Once you cook the beans all the way through, the lectin breaks down significantly and your gut has a much better chance at digesting them. So kidney beans aren’t toxic, as long as they’re fully cooked through. They’re not the only beans that contain lectin, but they contain the most. 

Tips on softening beans so they cook well

If you’re going to cook dried beans there are a few things you definitely need to do. These tips will help you do the most you can to get the beans to soften, but they may still fail on very old beans. 

Always soak your beans overnight in cold water

All dried beans will benefit greatly from an overnight soak in cold water. Rinse the dried beans under cold running water, drain, then put them in a bowl. Add at least double the amount of water that you added beans. So for each cup of dried beans add 2 cups of water. You’re going to need a big bowl. Only use cold water, don’t use hot water for this. This is a long, slow process. Start this in the evening before cooking, leave the bowl covered overnight on the counter. 

In the morning check on your beans. Some may still be floating, those usually have the skins a bit loose and have air trapped. It’s up to you if you want to keep the floaters or not, I usually discard them. You’ll also notice the beans have almost doubled in size. This is the result of rehydration, and it will make cooking the beans much easier and faster.

Black eyes peas don’t need to be soaked but they absolutely should, just to hedge your bets. Do the most you can when it comes to pre-cooking prep because once the beans are simmering there’s nothing you can do but wait. 

Don’t keep your dry beans for months on end

If you’ve bought a big bag of beans and it’s beans and it’s been sitting in your cupboard for a few months, it may or may not be still good. I don’t mean spoiled, I mean it might’ve become too old to soften. When you buy beans, you don’t know how long they’ve been sitting on the shelves. They were great when first packaged, but sitting on a shelf for 4 months doesn’t get the any younger (or softer). Add to that the amount of time they’ve been in your cupboard and you might have yourself some very old beans. 

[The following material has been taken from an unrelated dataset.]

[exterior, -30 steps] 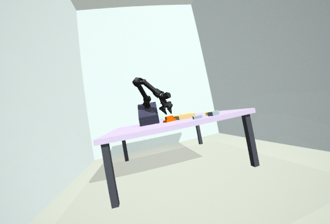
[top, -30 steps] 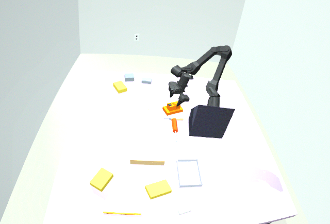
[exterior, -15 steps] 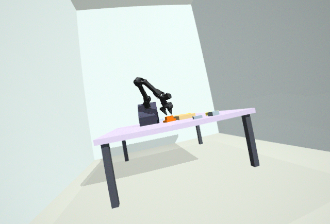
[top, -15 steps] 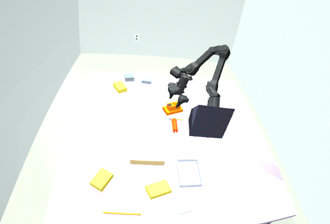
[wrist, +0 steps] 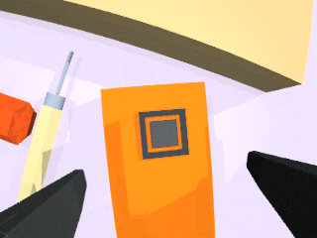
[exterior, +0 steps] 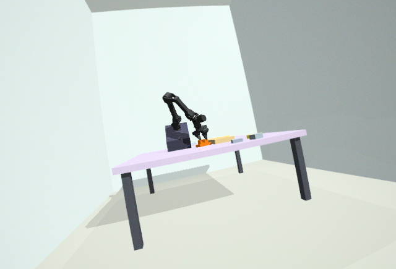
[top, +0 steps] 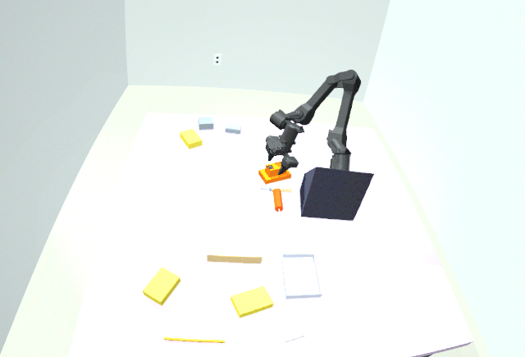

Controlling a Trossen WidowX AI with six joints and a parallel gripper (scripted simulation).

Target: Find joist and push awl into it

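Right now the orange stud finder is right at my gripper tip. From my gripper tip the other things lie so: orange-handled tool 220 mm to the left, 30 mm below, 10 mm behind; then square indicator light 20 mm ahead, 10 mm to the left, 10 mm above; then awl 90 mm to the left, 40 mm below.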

The fix ? Either buy your dried beans in the same week you’re going to use them, or get some backup canned beans in case the dried ones don’t cook through.

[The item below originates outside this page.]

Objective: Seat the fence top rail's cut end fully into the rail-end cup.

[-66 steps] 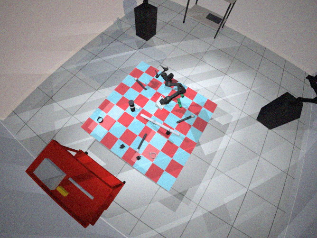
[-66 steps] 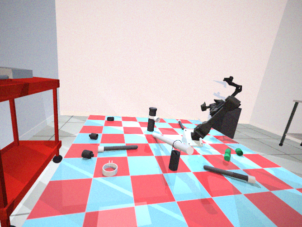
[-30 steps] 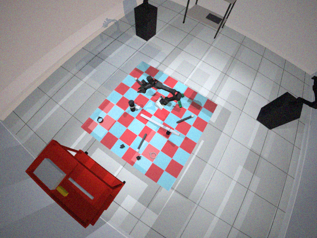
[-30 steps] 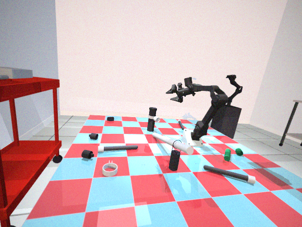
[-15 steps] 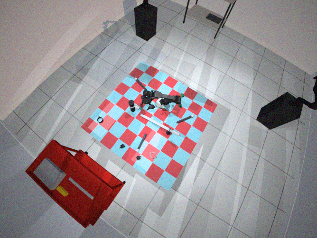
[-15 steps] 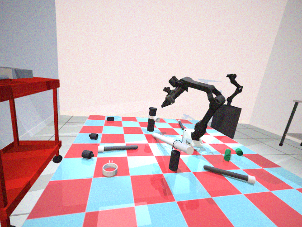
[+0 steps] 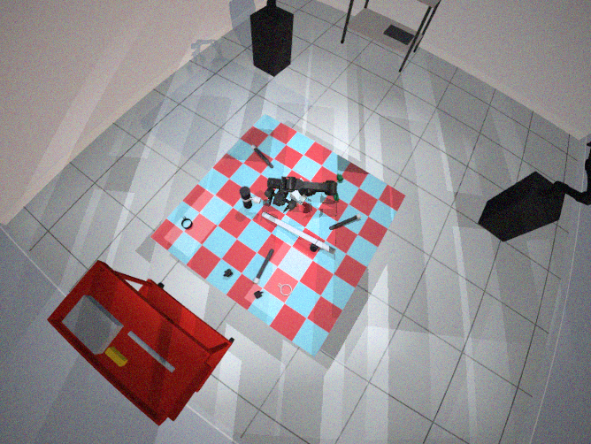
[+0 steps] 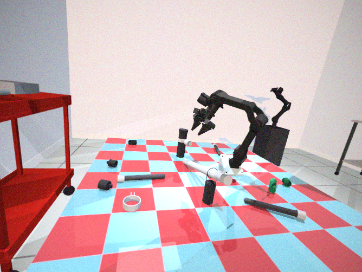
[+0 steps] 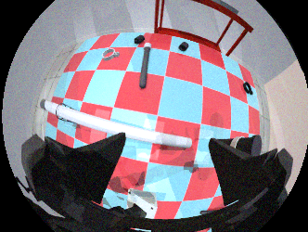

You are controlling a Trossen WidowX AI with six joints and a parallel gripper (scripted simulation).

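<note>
The rail-end cup lies 180 mm to the right of my gripper tip, 110 mm below it and 10 mm behind it. The rest, counted from my gripper tip: shorter dark post (300 mm to the left, 140 mm below, 20 mm behind).
</note>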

Read also: Can You Eat Raw Parsnip? 

Allow more cooking time if you have hard water

Do you have hard water ? It’s going to impact your cooking time, because it makes water harder to boil and doesn’t soften foods as much. You can still cook with it, it’s just going to take a few minutes longer. So if you’re used to cooking dried beans for 2 hours for perfection, allow them 2.5 hours, just to be sure. 

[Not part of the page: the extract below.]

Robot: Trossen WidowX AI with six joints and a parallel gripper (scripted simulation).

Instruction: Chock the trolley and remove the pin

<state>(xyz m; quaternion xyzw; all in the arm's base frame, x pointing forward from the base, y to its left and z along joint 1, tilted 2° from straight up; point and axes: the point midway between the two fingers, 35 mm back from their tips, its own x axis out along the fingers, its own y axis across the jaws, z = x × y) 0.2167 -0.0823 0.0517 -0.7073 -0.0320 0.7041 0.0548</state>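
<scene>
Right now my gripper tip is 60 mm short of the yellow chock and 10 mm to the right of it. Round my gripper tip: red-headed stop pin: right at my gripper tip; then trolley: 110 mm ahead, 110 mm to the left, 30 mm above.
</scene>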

Or, if you’re feeling like experimenting a bit you can add a bit of baking soda to your hard water. It will create a basic (alkaline) environment, so the beans will cook faster. You can add it to the soaking water or the boiling water, but remember to add just an small amount. The usual amount is 1 teaspoon (not tablespoon!) of baking soda for each full cup of dried beans you’re going to cook. So half a teaspoon if cooking half a cup, and so on. 

There’s also the added benefit of reduced gas after eating beans soaked/cooked with a bit of baking soda, and  shorter cooking time. However you should still check/taste the food as you cook. Don’t rely just on timing alone, half the time the amount of time required for a recipe (of any sort) is skewed by humidity, temperature, amount of food in the pot, amount of liquid, how tough the ingredients are, and so on. Always taste as you go.